Saturday 4 January 2014

Benny's Video [1992]


Haneke continued his fascination with intense urban alienation, utter apathy towards social conventions and pathological tendencies in a contemporary setting with Benny’s Video, his dark, disturbing and highly provocative follow-up to his brilliant debut feature The Seventh Continent, and the second chapter in what is referred to as his ‘Glaciation Trilogy’. Benny (Arno Frisch) is an emotionally isolated, clinically detached and self-obsessed teenager for whom life comprises of television, watching rented violent films and shooting videos for his personal collection, and has a rather cold relationship with his parents – his vocally concerned father (Ulrich Mühe) and his diffident mother (Angela Winkler). When he meets a cute looking girl outside a video store and brings her home, one feels that he’s possibly making his way towards human connect; however, in a gruesome turn of events, he casually kills her with a slaughter gun while recording the proceedings on his camera, and then goes back to life as usual. When he finally reveals the crime to his shocked parents, his father goes into a denial and decides to circumvent the law to help him out, oblivious of what lies in store for them at the chilling climax. Understandably, the film also dealt with the theme of media’s intrusive presence in our lives, which he would explore to even more disorienting effects with Funny Games. The acting was pitch-perfect, while the complete lack of any background score, distancing cinematography, and such uncompromising formal and aesthetic choices, coupled with the punctuating violence – the film begins with the video of a pig being shot – and nihilistic commentaries, made this a stark, intense and an extremely discomfiting viewing experience.








Director: Michael Haneke
Genre: Drama/Psychological Drama
Language: German/English
Country: Austria

2 comments:

Sam Juliano said...

"....with intense urban alienation, utter apathy towards social conventions and pathological tendencies...."
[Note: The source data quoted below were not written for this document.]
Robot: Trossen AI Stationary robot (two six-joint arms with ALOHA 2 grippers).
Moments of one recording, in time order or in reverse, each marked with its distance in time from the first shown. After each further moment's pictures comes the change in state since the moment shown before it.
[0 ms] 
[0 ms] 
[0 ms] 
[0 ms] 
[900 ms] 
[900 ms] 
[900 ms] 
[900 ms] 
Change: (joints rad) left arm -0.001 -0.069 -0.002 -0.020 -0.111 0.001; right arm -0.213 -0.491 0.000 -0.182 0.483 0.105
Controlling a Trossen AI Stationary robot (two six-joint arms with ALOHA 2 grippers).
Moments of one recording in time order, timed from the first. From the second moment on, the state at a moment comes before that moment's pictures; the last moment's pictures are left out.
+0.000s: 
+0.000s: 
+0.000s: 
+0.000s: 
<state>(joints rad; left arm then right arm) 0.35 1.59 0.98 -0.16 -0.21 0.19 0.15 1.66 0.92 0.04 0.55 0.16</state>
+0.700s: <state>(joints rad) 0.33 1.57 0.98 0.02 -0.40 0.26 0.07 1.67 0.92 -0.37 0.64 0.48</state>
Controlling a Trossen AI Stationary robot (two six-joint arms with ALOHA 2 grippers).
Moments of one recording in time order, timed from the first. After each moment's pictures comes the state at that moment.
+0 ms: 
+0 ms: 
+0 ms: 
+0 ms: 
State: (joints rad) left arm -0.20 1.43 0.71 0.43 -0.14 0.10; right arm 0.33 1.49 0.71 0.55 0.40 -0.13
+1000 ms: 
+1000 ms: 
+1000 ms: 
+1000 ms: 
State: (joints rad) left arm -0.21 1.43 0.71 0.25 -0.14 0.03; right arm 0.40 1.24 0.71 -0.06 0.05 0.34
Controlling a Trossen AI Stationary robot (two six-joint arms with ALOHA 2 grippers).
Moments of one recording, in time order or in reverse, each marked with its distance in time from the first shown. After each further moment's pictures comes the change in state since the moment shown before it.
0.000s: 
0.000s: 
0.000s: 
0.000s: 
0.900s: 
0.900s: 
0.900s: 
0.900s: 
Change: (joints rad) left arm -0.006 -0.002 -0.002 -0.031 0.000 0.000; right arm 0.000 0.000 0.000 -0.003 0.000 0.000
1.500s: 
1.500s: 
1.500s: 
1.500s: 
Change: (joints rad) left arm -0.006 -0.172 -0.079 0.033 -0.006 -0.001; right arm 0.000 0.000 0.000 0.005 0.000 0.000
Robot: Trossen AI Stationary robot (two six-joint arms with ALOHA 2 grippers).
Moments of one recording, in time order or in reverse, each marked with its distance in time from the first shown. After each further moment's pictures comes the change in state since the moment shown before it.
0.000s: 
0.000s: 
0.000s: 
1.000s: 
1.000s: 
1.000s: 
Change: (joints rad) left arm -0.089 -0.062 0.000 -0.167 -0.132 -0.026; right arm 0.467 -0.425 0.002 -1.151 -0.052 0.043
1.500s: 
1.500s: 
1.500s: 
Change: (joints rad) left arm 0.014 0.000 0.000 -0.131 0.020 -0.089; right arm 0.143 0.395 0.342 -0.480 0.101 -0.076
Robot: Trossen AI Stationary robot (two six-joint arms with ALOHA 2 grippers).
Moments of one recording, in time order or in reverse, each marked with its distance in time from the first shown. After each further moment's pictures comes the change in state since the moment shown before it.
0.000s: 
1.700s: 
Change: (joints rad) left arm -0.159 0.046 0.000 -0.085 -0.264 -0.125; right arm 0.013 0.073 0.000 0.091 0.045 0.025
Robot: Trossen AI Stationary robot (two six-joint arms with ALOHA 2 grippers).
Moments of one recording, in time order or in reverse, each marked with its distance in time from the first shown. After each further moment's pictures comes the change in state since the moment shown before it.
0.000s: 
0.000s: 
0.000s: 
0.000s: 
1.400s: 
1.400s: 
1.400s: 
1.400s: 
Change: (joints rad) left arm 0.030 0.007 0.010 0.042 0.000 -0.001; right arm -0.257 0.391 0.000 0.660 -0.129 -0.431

Ha Shubhahit, you leave few crumbs for us here! Yes this is another earlier Haneke that has developed a cult reputation, and is generally mentioned as one of the director's essential works. Yes no music and heightened violence does make for a disturbing though atypical experience in the director's unique cinema.

Great review.

Shubhajit said...

Thanks Sam. This was an intensely disturbing watch with really disturbing commentaries - no wonder Haneke immediately came to be recognized as one of the most important directors of his generation.